CI: Intermittent Failure in unexpected_exit_pid_ns
[FATAL /cache/build/exclusive-amdci3-0/julialang/rr/src/PerfCounters.cc:630:read_ticks()]
(task 105315 (rec:103563) at time 222)
-> Assertion `!counting_period || interrupt_val <= adjusted_counting_period' failed to hold. Detected 184055 ticks, expected no more than 177242
Note that the test timed out rather than failing because of the following assertion while dumping the register state using the emergency debugger:
[FATAL /cache/build/exclusive-amdci3-0/julialang/rr/src/Task.cc:1026:regs() errno: ENOTTY]
(task 105315 (rec:103563) at time 222)
-> Assertion `is_stopped' failed to hold.
Tail of trace dump:
It would be nice to make the emergency dump robust to this situation such that CI finishes rather than running into the timeout.
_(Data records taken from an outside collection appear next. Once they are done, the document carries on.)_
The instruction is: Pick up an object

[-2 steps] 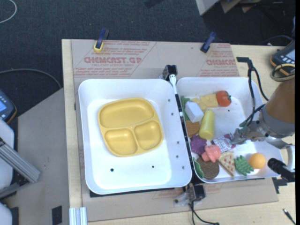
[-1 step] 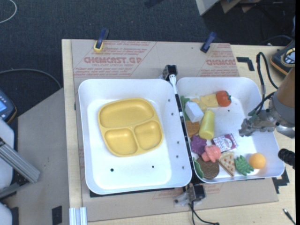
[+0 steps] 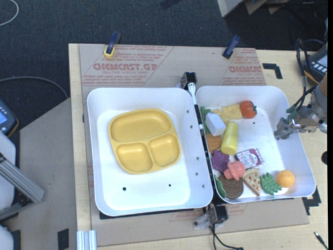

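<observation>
The right bin (image 3: pixel 291 155) holds a heap of toy food along its left and front sides. Among it are a red tomato (image 3: pixel 248 109), a yellow bottle (image 3: pixel 229 138), a white block (image 3: pixel 214 123), a purple bunch of grapes (image 3: pixel 219 161), a small packet (image 3: pixel 248 158), a pink piece (image 3: pixel 235 170), a pizza slice (image 3: pixel 252 181), a green piece (image 3: pixel 269 184) and an orange (image 3: pixel 285 178). My gripper (image 3: pixel 286 127) hangs over the right side of this bin, apart from the food, above bare white floor. Nothing shows in its grasp.
The left bin (image 3: pixel 99 119) holds a yellow three-compartment plate (image 3: pixel 144 139). A black divider rail (image 3: pixel 200 139) runs between the bins. Clamps (image 3: pixel 110 45) sit on the board's far edge. Bare floor lies in the right bin's middle and far right.
</observation>
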`<state>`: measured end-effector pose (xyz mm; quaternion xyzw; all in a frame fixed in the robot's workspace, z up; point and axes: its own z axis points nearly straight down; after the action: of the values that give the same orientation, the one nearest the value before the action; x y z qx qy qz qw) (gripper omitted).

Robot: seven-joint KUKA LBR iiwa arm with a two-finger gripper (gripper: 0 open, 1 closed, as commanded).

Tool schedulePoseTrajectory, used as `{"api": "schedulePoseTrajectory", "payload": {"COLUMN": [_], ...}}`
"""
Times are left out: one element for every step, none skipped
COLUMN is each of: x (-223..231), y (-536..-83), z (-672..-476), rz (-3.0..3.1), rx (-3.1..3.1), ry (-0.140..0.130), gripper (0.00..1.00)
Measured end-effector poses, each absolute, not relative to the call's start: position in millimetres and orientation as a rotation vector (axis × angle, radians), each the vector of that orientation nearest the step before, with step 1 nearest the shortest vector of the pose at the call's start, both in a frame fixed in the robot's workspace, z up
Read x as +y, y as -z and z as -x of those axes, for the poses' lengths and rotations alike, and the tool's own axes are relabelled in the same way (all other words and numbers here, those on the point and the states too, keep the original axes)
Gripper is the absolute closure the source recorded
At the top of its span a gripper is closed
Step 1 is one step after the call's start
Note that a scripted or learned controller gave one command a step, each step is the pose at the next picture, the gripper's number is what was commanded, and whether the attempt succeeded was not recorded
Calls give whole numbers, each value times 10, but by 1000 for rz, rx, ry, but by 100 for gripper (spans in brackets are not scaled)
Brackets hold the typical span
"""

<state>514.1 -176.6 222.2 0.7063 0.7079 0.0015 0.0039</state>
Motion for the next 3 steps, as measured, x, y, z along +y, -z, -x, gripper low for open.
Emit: {"api": "schedulePoseTrajectory", "payload": {"x": [-1766,-1213,-707], "y": [-2251,-2160,-2095], "z": [-5148,-5349,-5520], "rz": [-2218,-2216,-2214], "rx": [2220,2228,2226], "ry": [-2,-2,-2], "gripper": [100,100,100]}}
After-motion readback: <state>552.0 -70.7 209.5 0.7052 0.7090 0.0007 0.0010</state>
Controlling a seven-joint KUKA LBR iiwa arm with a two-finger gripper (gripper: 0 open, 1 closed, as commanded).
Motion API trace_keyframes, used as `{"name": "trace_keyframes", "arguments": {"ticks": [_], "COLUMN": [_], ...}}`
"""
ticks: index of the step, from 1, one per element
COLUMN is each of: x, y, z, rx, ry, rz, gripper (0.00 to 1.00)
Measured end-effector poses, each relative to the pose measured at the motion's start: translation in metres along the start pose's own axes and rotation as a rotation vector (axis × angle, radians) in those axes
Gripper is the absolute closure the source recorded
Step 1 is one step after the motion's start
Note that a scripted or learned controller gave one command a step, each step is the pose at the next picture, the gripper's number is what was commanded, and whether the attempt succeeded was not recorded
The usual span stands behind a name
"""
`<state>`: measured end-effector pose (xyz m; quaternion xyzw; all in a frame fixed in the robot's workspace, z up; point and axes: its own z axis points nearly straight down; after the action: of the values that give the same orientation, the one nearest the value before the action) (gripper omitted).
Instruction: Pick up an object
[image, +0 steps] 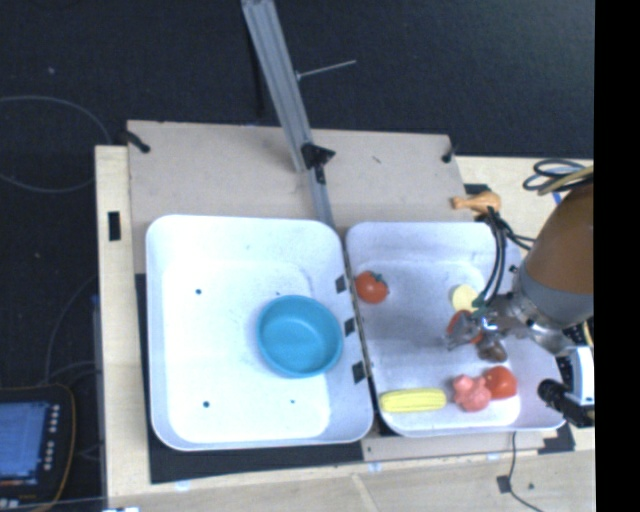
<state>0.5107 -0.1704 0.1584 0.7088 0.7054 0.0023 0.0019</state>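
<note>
The bench (250, 165) carries two white bins side by side: the left bin (200, 260) and the right bin (410, 260). One grey arm (560, 270) with an orange band reaches in over the right bin's right edge; its outer part is cut off by the frame.

In the left bin lies one blue bowl (298, 335), right of that bin's centre and near the edge shared with the other bin.

The right bin holds five things that can be counted. One yellow corn cob (412, 401) lies along the near edge, toward the near-left corner. One pink lumpy item (468, 393) sits just right of it, touching one red round item (501, 381) near the near-right corner. One red tomato (371, 288) rests close to the left edge. One small yellow ball (464, 297) lies right of centre.

The gripper (472, 333) hangs low over the right half of that bin, just below the yellow ball and above the pink and red items. Its tips are a dark, blurred tangle with a red spot in it, so I cannot tell how they stand or whether anything sits between them.
</note>
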Motion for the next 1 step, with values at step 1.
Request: {"name": "trace_keyframes", "arguments": {"ticks": [1], "x": [0.0093], "y": [0.0059], "z": [-0.0585], "rx": [-0.003], "ry": [0.000], "rz": [-0.011], "gripper": [1.00]}}
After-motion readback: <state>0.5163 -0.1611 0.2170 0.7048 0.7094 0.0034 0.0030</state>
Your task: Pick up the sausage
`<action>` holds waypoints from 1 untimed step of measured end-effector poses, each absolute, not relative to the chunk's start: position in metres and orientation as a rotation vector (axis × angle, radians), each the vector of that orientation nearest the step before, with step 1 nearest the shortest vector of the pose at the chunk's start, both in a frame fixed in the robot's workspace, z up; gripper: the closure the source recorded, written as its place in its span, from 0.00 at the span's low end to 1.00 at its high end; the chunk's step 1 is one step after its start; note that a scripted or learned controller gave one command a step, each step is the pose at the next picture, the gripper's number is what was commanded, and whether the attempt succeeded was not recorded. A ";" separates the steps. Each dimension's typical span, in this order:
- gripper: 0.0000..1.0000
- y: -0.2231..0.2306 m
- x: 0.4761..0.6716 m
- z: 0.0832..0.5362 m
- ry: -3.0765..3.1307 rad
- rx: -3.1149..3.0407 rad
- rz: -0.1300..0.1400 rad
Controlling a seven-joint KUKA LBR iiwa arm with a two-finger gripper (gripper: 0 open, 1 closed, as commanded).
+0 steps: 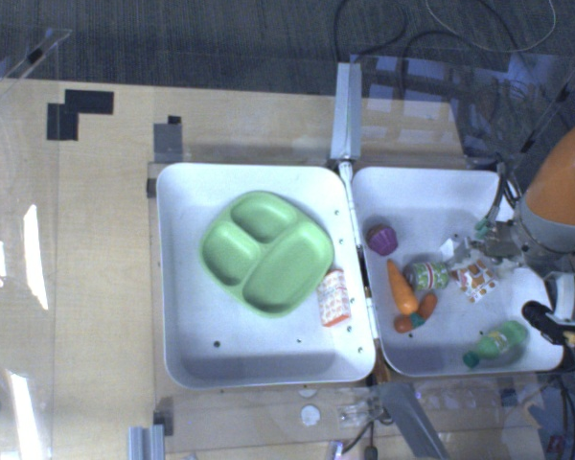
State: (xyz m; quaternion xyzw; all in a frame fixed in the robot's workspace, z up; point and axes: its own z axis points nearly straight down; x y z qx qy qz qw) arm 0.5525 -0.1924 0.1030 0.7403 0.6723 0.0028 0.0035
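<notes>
The light wooden bench (96,257) bears two white bins, left bin (182,353) touching right bin (431,190)

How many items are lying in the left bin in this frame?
2: a green divided plate in the middle of the left bin, and a small packet by the bin's right wall. Nothing looks hidden.

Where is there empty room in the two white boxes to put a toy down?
Left bin: bare floor along its front edge, below the green plate and the small packet. Right bin: bare at the back, above the purple toy. Its middle and front are crowded: carrot, can, green bottle.
</notes>
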 end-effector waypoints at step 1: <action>1.00 -0.192 0.555 0.114 2.107 2.314 0.015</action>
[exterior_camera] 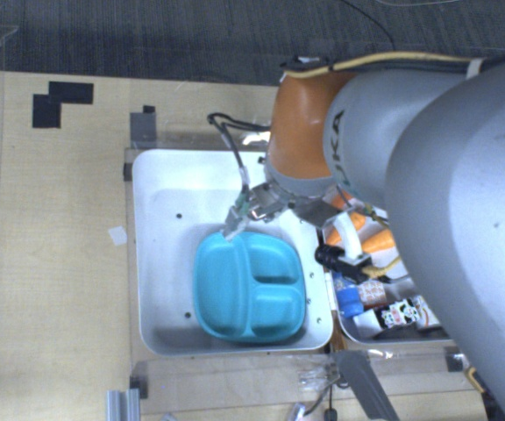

https://buildkite.com/julialang/rr/builds/364#13ad5c83-f984-48f4-b38a-81702307cb14 is another one. Looking into the test, it retires conditional branches as fast as it can, so perhaps this is actually just a real overshoot. AMD is known to have terribly long NMI latencies on occasion, so not sure if there's anything we can do. @rocallahan perhaps we need to start implementing a skid backoff for replay where it optimistically assumes a small skid and if it skids past retries with a larger one?
In theory we could, but that sounds nasty for rr replay -a because we'd have to either restart from the beginning or start taking checkpoints --- currently we don't create any. It could also be quite fiddly to implement because currently checkpointing logic is in ReplayTimeline which is a layer above ReplaySession :-(.
(the logic to take periodic checkpoints, I mean.)
Sigh ... Do we know anybody at AMD who could shed light on the hardware latency? Perhaps there's another magic MSR we could twiddle to get tighter interrupts.
Alternatively we could implement a skid-override mechanism and apply it to this test. I'm not sure what the least-bad approach is.
I'm not optimistic about AMD tackling the NMI issue.